> Work instructions
Go through the listing below and output it word for word.

> Given records
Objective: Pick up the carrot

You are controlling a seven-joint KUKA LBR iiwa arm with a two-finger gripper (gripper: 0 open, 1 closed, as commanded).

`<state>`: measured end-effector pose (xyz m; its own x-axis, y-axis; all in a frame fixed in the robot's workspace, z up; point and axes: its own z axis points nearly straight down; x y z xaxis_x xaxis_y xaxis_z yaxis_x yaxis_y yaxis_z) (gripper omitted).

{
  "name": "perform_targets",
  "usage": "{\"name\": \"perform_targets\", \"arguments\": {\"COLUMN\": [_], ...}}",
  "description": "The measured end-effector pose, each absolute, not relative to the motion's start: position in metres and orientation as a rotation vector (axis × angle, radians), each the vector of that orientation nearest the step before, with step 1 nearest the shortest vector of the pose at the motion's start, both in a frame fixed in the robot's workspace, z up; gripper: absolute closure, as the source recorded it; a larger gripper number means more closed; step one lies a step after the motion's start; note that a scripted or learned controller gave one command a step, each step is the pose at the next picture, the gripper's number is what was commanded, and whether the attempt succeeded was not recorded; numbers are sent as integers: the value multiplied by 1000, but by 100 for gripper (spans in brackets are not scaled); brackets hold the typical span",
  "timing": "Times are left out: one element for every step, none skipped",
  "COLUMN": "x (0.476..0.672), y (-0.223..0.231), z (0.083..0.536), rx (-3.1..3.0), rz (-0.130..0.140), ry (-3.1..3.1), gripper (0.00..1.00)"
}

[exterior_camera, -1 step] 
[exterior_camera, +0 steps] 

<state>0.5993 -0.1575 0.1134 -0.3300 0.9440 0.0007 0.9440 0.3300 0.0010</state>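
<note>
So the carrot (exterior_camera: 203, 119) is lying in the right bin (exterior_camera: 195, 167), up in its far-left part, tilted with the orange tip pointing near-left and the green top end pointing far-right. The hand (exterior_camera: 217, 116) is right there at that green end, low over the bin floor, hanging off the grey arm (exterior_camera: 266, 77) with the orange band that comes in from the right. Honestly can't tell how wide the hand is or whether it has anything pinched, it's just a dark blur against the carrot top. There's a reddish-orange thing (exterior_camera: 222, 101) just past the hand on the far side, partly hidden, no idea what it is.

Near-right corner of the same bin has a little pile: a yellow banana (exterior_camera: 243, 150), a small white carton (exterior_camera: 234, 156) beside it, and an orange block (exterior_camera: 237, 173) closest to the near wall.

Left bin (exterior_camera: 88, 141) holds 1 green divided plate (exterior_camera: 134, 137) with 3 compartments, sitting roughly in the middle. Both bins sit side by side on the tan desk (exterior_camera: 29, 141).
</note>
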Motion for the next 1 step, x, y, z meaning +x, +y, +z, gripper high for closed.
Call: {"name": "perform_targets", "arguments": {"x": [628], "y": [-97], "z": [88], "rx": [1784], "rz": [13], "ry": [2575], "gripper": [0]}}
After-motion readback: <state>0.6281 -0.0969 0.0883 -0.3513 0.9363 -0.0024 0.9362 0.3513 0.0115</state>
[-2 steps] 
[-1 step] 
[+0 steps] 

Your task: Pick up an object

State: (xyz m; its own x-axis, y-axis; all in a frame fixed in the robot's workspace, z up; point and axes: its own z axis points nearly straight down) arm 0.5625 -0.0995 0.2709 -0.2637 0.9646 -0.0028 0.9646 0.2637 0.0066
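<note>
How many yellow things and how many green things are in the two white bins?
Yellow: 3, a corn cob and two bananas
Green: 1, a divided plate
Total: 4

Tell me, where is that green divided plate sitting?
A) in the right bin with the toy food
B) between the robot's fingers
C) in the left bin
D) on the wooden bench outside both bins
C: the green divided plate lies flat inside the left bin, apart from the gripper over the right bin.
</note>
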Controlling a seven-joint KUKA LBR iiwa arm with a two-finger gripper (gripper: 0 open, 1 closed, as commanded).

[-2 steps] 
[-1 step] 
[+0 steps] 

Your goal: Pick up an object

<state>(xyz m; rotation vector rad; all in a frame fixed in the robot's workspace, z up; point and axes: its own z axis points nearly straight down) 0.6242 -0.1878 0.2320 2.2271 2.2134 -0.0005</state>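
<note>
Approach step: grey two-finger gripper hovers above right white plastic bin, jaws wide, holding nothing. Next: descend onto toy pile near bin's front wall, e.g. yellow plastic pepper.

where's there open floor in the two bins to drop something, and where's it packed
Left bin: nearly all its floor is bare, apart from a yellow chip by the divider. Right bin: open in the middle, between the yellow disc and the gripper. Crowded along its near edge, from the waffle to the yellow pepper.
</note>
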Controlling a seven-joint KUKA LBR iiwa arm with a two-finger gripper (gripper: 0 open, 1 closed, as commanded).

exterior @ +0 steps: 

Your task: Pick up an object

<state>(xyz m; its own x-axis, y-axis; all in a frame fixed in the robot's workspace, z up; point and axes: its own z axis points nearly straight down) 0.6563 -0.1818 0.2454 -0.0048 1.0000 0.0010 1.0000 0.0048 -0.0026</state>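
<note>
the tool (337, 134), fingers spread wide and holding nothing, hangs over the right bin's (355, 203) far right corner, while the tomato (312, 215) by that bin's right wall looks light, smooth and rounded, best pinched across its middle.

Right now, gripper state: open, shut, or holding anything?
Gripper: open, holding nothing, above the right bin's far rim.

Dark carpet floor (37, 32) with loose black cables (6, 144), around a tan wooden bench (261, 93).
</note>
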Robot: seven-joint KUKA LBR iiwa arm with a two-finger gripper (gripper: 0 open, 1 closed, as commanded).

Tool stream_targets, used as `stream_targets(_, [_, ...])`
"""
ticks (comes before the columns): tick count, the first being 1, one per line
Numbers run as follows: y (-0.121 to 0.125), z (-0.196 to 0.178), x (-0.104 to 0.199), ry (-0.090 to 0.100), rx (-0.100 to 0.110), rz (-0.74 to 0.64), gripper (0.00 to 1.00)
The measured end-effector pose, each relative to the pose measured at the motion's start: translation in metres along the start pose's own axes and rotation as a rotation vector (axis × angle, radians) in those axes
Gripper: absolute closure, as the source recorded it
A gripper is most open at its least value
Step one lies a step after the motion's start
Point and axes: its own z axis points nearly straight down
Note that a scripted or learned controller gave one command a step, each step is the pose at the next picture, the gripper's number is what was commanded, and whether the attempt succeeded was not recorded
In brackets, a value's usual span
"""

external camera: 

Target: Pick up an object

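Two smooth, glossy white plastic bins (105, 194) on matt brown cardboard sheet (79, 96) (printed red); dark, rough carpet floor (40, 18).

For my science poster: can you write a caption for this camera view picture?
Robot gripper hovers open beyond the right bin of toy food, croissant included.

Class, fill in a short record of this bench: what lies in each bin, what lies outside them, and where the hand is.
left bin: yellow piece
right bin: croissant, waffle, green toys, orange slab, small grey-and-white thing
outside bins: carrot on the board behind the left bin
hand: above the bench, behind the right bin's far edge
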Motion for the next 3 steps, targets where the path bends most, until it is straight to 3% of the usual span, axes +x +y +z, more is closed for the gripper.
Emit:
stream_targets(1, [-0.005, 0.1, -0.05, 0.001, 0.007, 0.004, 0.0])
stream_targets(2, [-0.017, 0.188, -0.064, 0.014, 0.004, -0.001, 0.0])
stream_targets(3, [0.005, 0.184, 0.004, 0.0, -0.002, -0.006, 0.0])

> Result of the task
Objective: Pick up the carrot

You are controlling a seven-joint KUKA LBR iiwa arm with a two-finger gripper (gripper: 0 open, 1 closed, as commanded).

`<state>`: measured end-effector pose (xyz m; its own x-axis, y-axis; all in a frame fixed in the robot's workspace, z up; point and axes: its own z axis points nearly straight down; x y z xaxis_x xaxis_y xaxis_z yaxis_x yaxis_y yaxis_z) (gripper omitted).

{
  "name": "perform_targets",
  "usage": "{\"name\": \"perform_targets\", \"arguments\": {\"COLUMN\": [_], ...}}",
  "description": "The measured end-effector pose, each absolute, not relative to the motion's start: position in metres and orientation as a rotation vector (axis × angle, radians), each the vector of that orientation nearest the step before, with step 1 nearest the shortest vector of the pose at the motion's start, both in a frame fixed in the robot's workspace, z up; gripper: absolute closure, as the source recorded it; a larger gripper number means more closed; step one lies a step after the motion's start; note that a scripted or learned controller gave one command a step, each step is the pose at the next picture, the gripper's number is what was commanded, and whether the attempt succeeded was not recorded; numbers are sent as integers: the value multiplied by 1000, but by 100 for gripper (spans in brackets are not scaled); brackets hold the typical span",
  "timing": "Times are left out: one element for every step, none skipped",
  "COLUMN": "x (0.476..0.672), y (-0.223..0.231), z (0.083..0.536), rx (-3.1..3.0), rz (-0.130..0.140), ry (-3.1..3.1), gripper (0.00..1.00)"
}

[exterior_camera, -1 step] 
[exterior_camera, +0 steps] 

<state>0.5993 -0.1575 0.1134 -0.3300 0.9440 0.0007 0.9440 0.3300 0.0010</state>
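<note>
So the carrot (exterior_camera: 203, 119) is lying in the right bin (exterior_camera: 195, 167), up in its far-left part, tilted with the orange tip pointing near-left and the green top end pointing far-right. The hand (exterior_camera: 217, 116) is right there at that green end, low over the bin floor, hanging off the grey arm (exterior_camera: 266, 77) with the orange band that comes in from the right. Honestly can't tell how wide the hand is or whether it has anything pinched, it's just a dark blur against the carrot top. There's a reddish-orange thing (exterior_camera: 222, 101) just past the hand on the far side, partly hidden, no idea what it is.

Near-right corner of the same bin has a little pile: a yellow banana (exterior_camera: 243, 150), a small white carton (exterior_camera: 234, 156) beside it, and an orange block (exterior_camera: 237, 173) closest to the near wall.

Left bin (exterior_camera: 88, 141) holds 1 green divided plate (exterior_camera: 134, 137) with 3 compartments, sitting roughly in the middle. Both bins sit side by side on the tan desk (exterior_camera: 29, 141).
</note>
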Motion for the next 1 step, x, y, z meaning +x, +y, +z, gripper high for closed.
Call: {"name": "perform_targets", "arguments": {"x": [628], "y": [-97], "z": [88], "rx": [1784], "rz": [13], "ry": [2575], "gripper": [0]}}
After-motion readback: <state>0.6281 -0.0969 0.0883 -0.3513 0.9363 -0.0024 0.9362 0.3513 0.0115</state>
[-2 steps] 
[-1 step] 
[+0 steps] 

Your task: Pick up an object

State: (xyz m; its own x-axis, y-axis; all in a frame fixed in the robot's workspace, z up; point and axes: its own z axis points nearly straight down) arm 0.5625 -0.0995 0.2709 -0.2637 0.9646 -0.0028 0.9646 0.2637 0.0066
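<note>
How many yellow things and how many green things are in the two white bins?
Yellow: 3, a corn cob and two bananas
Green: 1, a divided plate
Total: 4

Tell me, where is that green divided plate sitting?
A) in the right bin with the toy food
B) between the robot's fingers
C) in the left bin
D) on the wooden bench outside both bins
C: the green divided plate lies flat inside the left bin, apart from the gripper over the right bin.
</note>
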Controlling a seven-joint KUKA LBR iiwa arm with a two-finger gripper (gripper: 0 open, 1 closed, as commanded).

[-2 steps] 
[-1 step] 
[+0 steps] 

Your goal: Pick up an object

<state>(xyz m; rotation vector rad; all in a frame fixed in the robot's workspace, z up; point and axes: its own z axis points nearly straight down) 0.6242 -0.1878 0.2320 2.2271 2.2134 -0.0005</state>
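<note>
Approach step: grey two-finger gripper hovers above right white plastic bin, jaws wide, holding nothing. Next: descend onto toy pile near bin's front wall, e.g. yellow plastic pepper.

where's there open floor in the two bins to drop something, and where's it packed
Left bin: nearly all its floor is bare, apart from a yellow chip by the divider. Right bin: open in the middle, between the yellow disc and the gripper. Crowded along its near edge, from the waffle to the yellow pepper.
</note>
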Controlling a seven-joint KUKA LBR iiwa arm with a two-finger gripper (gripper: 0 open, 1 closed, as commanded).

exterior @ +0 steps: 

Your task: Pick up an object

<state>(xyz m; its own x-axis, y-axis; all in a frame fixed in the robot's workspace, z up; point and axes: its own z axis points nearly straight down) 0.6563 -0.1818 0.2454 -0.0048 1.0000 0.0010 1.0000 0.0048 -0.0026</state>
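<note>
the tool (337, 134), fingers spread wide and holding nothing, hangs over the right bin's (355, 203) far right corner, while the tomato (312, 215) by that bin's right wall looks light, smooth and rounded, best pinched across its middle.

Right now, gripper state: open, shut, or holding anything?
Gripper: open, holding nothing, above the right bin's far rim.

Dark carpet floor (37, 32) with loose black cables (6, 144), around a tan wooden bench (261, 93).
</note>
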Robot: seven-joint KUKA LBR iiwa arm with a two-finger gripper (gripper: 0 open, 1 closed, as commanded).

Tool stream_targets, used as `stream_targets(_, [_, ...])`
"""
ticks (comes before the columns): tick count, the first being 1, one per line
Numbers run as follows: y (-0.121 to 0.125), z (-0.196 to 0.178), x (-0.104 to 0.199), ry (-0.090 to 0.100), rx (-0.100 to 0.110), rz (-0.74 to 0.64), gripper (0.00 to 1.00)
The measured end-effector pose, each relative to the pose measured at the motion's start: translation in metres along the start pose's own axes and rotation as a rotation vector (axis × angle, radians) in those axes
Gripper: absolute closure, as the source recorded it
A gripper is most open at its least value
Step one lies a step after the motion's start
Point and axes: its own z axis points nearly straight down
Note that a scripted or learned controller gave one command a step, each step is the pose at the next picture, the gripper's number is what was commanded, and whether the attempt succeeded was not recorded
In brackets, a value's usual span
"""

external camera: 

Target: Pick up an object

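Two smooth, glossy white plastic bins (105, 194) on matt brown cardboard sheet (79, 96) (printed red); dark, rough carpet floor (40, 18).

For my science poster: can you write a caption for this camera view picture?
Robot gripper hovers open beyond the right bin of toy food, croissant included.

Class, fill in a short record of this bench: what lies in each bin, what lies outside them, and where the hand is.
left bin: yellow piece
right bin: croissant, waffle, green toys, orange slab, small grey-and-white thing
outside bins: carrot on the board behind the left bin
hand: above the bench, behind the right bin's far edge
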Motion for the next 3 steps, targets where the path bends most, until it is straight to 3% of the usual span, axes +x +y +z, more is closed for the gripper.
Emit:
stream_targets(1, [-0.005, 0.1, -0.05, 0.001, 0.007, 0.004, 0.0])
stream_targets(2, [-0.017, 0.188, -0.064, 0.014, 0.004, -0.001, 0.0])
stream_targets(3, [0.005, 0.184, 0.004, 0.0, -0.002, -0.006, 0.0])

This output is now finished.